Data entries

________________________

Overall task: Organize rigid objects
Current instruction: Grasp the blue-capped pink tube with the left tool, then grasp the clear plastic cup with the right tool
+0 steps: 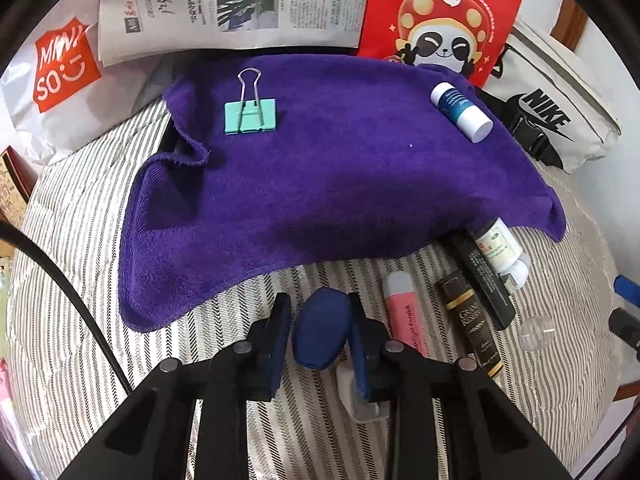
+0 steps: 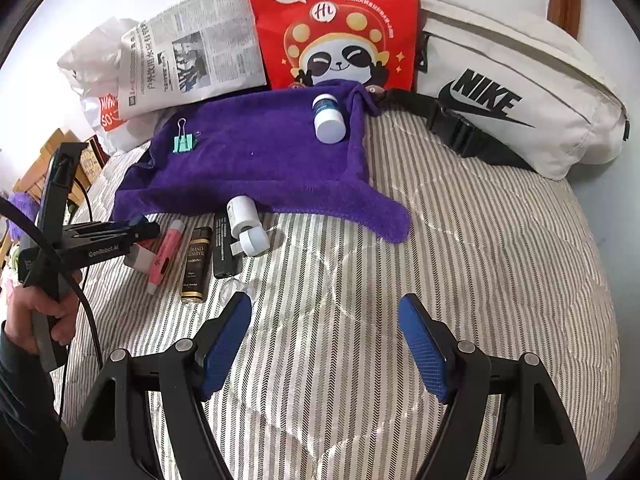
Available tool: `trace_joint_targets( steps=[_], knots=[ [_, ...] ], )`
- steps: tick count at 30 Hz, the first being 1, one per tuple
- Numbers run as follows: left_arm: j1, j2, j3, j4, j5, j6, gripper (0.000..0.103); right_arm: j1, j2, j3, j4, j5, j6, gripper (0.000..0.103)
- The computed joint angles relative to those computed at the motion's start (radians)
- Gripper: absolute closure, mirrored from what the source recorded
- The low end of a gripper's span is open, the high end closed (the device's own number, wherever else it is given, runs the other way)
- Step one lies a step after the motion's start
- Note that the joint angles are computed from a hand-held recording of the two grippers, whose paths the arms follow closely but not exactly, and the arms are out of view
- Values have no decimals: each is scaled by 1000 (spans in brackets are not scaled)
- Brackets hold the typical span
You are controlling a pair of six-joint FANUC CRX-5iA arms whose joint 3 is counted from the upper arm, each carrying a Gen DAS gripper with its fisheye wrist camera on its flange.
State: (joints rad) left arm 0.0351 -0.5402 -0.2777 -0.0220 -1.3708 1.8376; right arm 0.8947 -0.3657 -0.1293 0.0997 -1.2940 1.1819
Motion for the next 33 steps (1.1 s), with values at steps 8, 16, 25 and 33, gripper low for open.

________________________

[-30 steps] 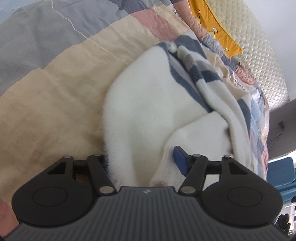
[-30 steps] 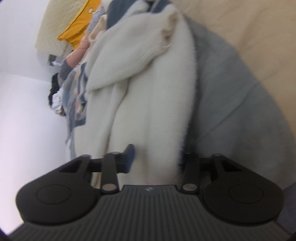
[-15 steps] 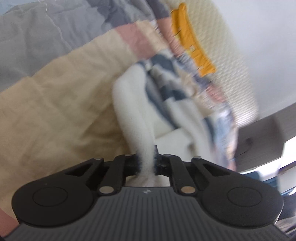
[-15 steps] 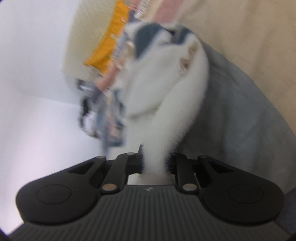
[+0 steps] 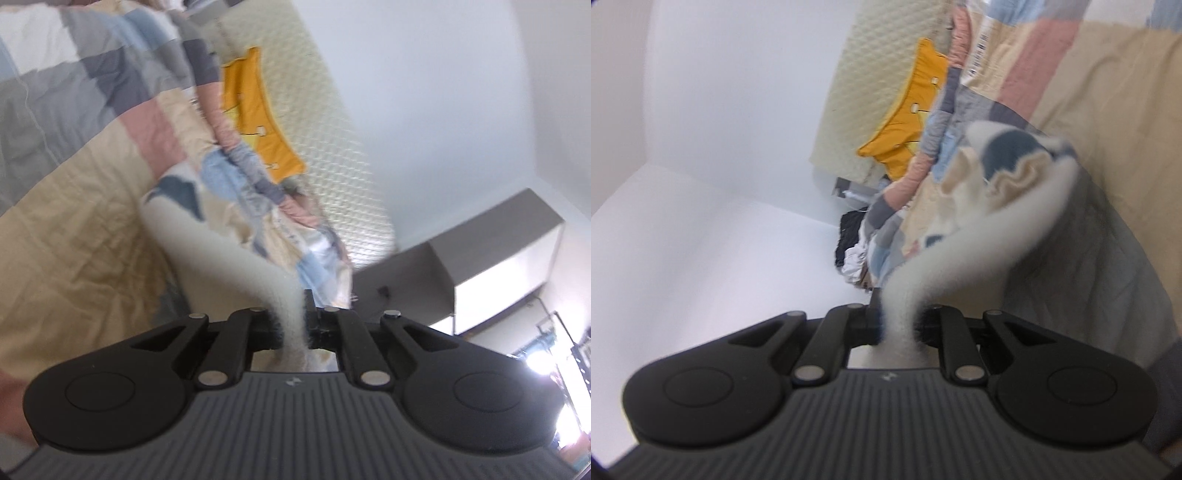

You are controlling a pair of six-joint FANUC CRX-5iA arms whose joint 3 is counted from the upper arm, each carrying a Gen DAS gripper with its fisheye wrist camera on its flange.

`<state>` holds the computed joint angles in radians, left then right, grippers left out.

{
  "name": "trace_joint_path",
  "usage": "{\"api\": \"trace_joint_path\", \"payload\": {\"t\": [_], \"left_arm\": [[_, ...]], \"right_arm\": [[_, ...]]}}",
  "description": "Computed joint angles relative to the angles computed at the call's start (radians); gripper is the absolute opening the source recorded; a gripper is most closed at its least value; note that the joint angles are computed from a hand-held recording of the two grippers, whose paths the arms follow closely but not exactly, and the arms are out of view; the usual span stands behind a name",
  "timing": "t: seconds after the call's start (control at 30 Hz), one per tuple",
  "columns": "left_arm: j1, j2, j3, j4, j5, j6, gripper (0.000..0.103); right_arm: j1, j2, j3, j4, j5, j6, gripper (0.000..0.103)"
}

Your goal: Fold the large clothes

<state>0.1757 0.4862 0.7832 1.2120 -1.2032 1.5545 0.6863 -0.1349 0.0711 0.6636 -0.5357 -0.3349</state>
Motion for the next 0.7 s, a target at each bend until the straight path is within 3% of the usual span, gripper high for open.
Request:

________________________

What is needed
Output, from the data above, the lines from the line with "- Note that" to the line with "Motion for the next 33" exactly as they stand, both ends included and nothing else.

Solution to this task
- Note that the joint angles are computed from a hand-held recording of the two grippers, whose paths the arms follow closely but not exactly, and the arms are out of view
- Values have no decimals: each is scaled by 1000 (spans in brackets are not scaled)
- Brackets hold the typical span
You are controlling a pair of six-joint FANUC CRX-5iA arms whose joint 3 is counted from the upper arm, each carrying a Gen DAS gripper with its fisheye wrist camera on its flange.
State: (joints rad) left arm 0.0351 -0.5402 -0.2777 -0.0220 -1.3708 1.8376; right arm 0.8947 -0.3657 -0.1293 0.0997 -1.2940 1.1819
Motion for the next 33 steps (1.1 s), with values at steps 8, 16, 25 and 33, gripper low for open.

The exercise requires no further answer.